The biggest mistake in DDoS events is treating the technical fix as “a single move.” In reality, a good response is the combined work of a decision tree, verification, and rollback steps. RTBH (Remote Triggered Black Hole) and BGP FlowSpec, designed correctly, can hit very fast during the event; designed incorrectly, they cut the wrong traffic and produce a second incident.
Rather than “the big ISP-level story,” this post focuses on a practical runbook approach applied in the field at the corporate network and edge layer.
Prerequisite: topology and ownership boundaries must be clear
Before talking about RTBH and FlowSpec, the answers to three questions must be on paper:
- Who is speaking BGP? (Edge router, transit/peering device, or cloud router?)

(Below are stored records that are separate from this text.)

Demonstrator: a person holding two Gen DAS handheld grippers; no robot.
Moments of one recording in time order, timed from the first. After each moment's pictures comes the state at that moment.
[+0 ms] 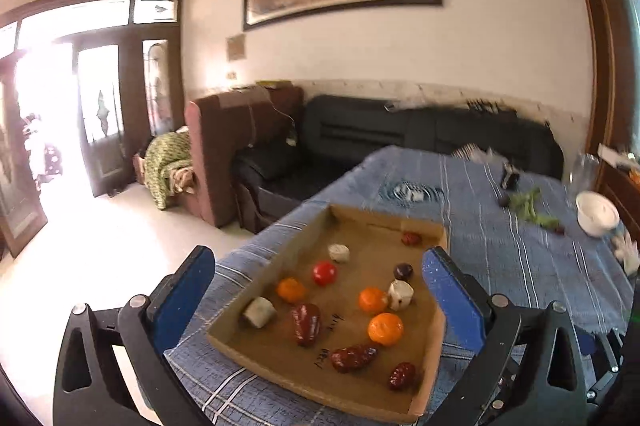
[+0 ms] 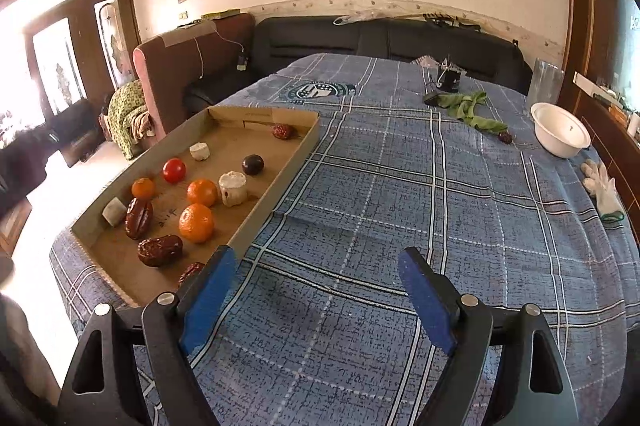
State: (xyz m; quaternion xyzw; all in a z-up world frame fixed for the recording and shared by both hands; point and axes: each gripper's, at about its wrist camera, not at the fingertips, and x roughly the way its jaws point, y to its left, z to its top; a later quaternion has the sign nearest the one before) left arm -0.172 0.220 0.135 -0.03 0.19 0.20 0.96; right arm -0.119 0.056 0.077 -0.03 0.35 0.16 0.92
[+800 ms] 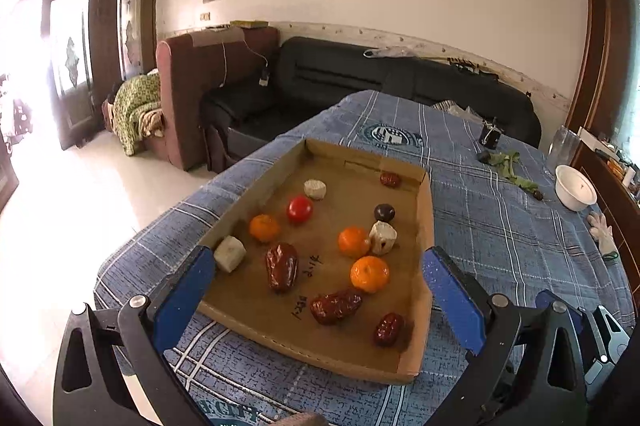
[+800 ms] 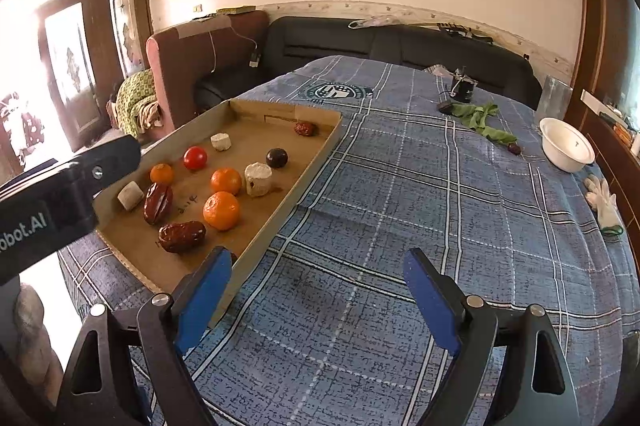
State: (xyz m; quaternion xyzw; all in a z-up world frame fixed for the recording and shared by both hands) left arm -0.153 0.239 0.103 -0.09 0.29 0.13 0.94; right arm -0.134 0.079 0.075 -0.06 0.34 0.17 0.92
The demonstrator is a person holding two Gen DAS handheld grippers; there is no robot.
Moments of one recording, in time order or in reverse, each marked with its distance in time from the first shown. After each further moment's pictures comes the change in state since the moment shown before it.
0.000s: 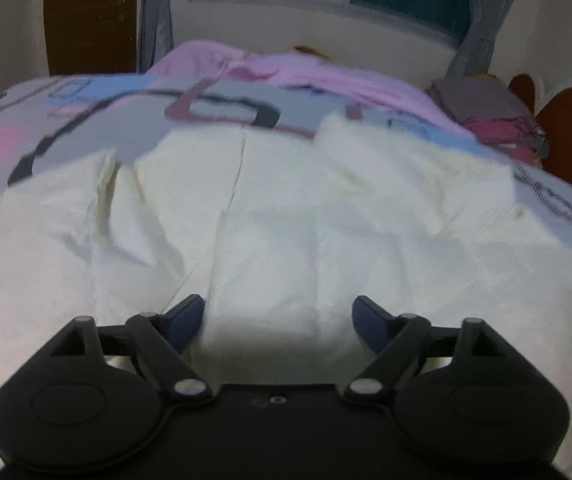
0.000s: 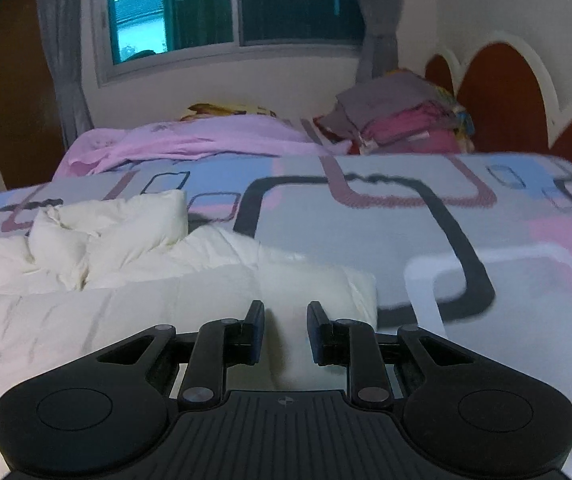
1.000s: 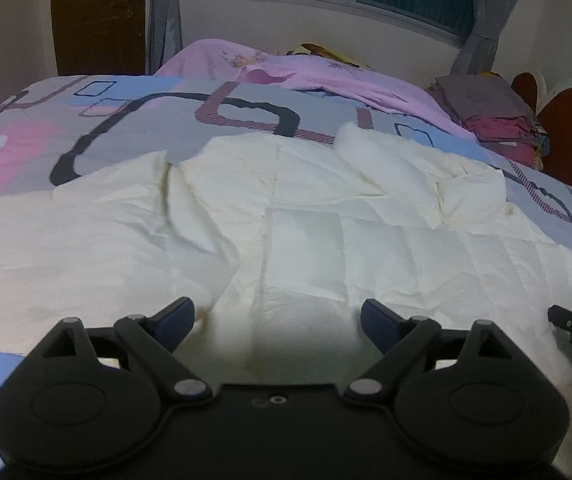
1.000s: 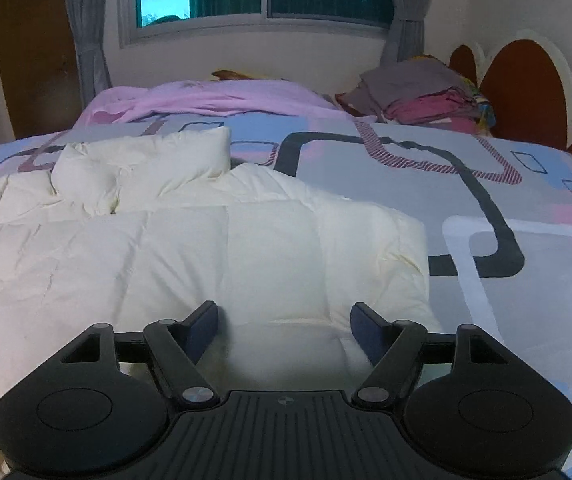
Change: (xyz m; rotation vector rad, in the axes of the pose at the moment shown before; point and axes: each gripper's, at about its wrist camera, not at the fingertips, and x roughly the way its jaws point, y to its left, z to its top) left arm -0.054 0.025 0.003 0.001 0.026 0.015; right arm -0.016 0.031 -0.029 -0.036 0.077 0.042
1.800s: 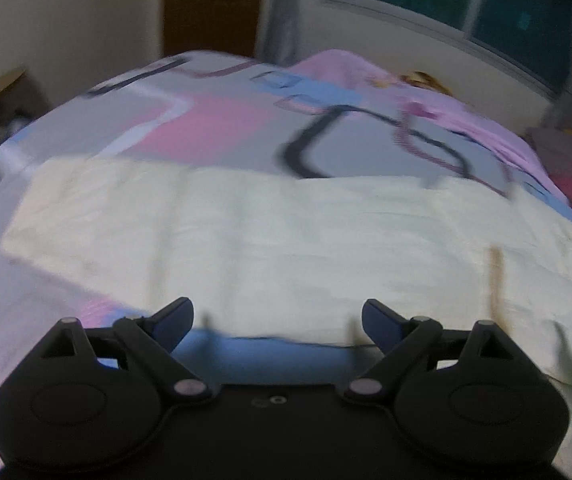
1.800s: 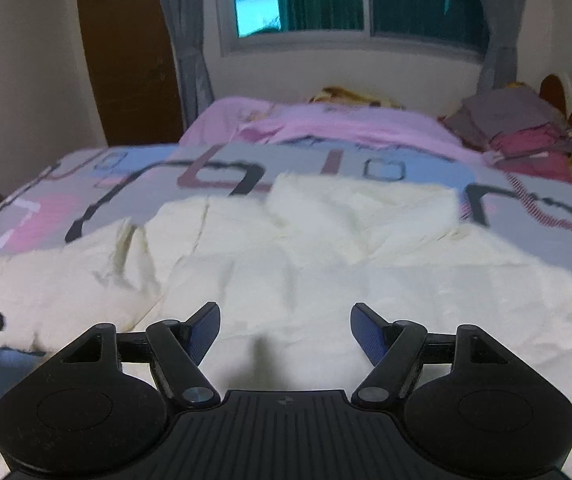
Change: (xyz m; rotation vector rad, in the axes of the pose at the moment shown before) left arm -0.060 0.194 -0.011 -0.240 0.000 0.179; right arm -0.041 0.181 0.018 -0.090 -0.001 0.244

- Where does the black hole go? (Null route inside the device, scrubbing center, or upstream blackhole?)
- Who decides? (NOC, NetOps, SecOps, Incident Commander?)
If these answers are not crisp, “who pushes the command?” turns into a debate during the event and burns time.
Decision tree: RTBH or FlowSpec?
The most practical split in the field:
- If the target service is fully sinking and you have reached the “shut it down is better” point → RTBH
- If part of the traffic is bad and can be filtered out → FlowSpec
Quick metrics to inform that call:
| Signal | Favors RTBH | Favors FlowSpec |
|---|---|---|
| L7 fully collapsed | Yes | No |
| Attack on a single target IP | Yes | Yes |
| Attack on specific port/proto | Partly | Yes |
| False-positive risk | Low | Medium/High |
| Application tolerance | ”Shut it” acceptable | ”Stay up” target |
RTBH: minimum safe usage template
The point of RTBH is to advertise a route specific to the target prefix with a “blackhole next-hop” so the traffic gets dropped upstream. I recommend three controls:
- Trigger only on a specific community
- Accept only specific prefix sizes (narrow targets like /32)
- Set a TTL (duration) as an operational rollback standard
Verification steps
Verification after RTBH is not just “traffic dropped”:
- Verify on the edge router that the relevant prefix points to the blackhole
- Verify on the upstream/IX side that the route propagated (looking glass, if available)
- Measure that CPU/conntrack/interrupt pressure on the target service has actually dropped
- Make the alarm storm in monitoring “expected” (label, do not silence)
FlowSpec: surgical filtering, surgical risk
FlowSpec is very powerful because you can write filters by fields like “port/proto/flags.” But the risk is this: a wrong rule cuts production traffic too.
Two safe usage patterns I rely on in the field:
- Rate-limit (slow down instead of drop)
- Only a narrow match (single target IP + single port + short duration)
Verification steps
After applying FlowSpec, watch the following two metrics together:
- Service metrics: error rate, latency, saturation
- Network metrics: PPS/BPS drop, drop counters, policer counters
If only the network metric drops while the service metric does not recover, you are intervening at the wrong place (e.g. an L7 attack, application layer).
Operational runbook: step by step
During the event, “who does what” must be short and clear:
- Triage (5 min): attack vector, target(s), impact (SLO), decision (RTBH/FlowSpec/other)
- Change record (2 min): who, when, which rule/prefix, target duration
- Apply (1–3 min): push the rule/prefix
- Verify (5 min): service + network metrics
- Rollback (planned): remove when the duration is up; collect evidence for the postmortem
Postmortem: a real improvement list after a DDoS
Even when RTBH/FlowSpec succeed, the to-do list after the event is very clear:
- Edge capacity: PPS/BPS, conntrack, interrupt tuning
- Application resilience: caching, queue, circuit breaker
- Observability: netflow/sflow, WAF logs, upstream telemetry
- Process: rule templates, on-call authority matrix, drills
Conclusion
Designed correctly, RTBH and FlowSpec save time during DDoS events; designed incorrectly, they hurt production traffic. That is why the decision tree and the rollback standard must be part of the runbook, just as much as the technical commands. On the operational leadership side, the biggest win is making “under which condition do we activate which tool?” a decision made in advance, not a question asked in panic.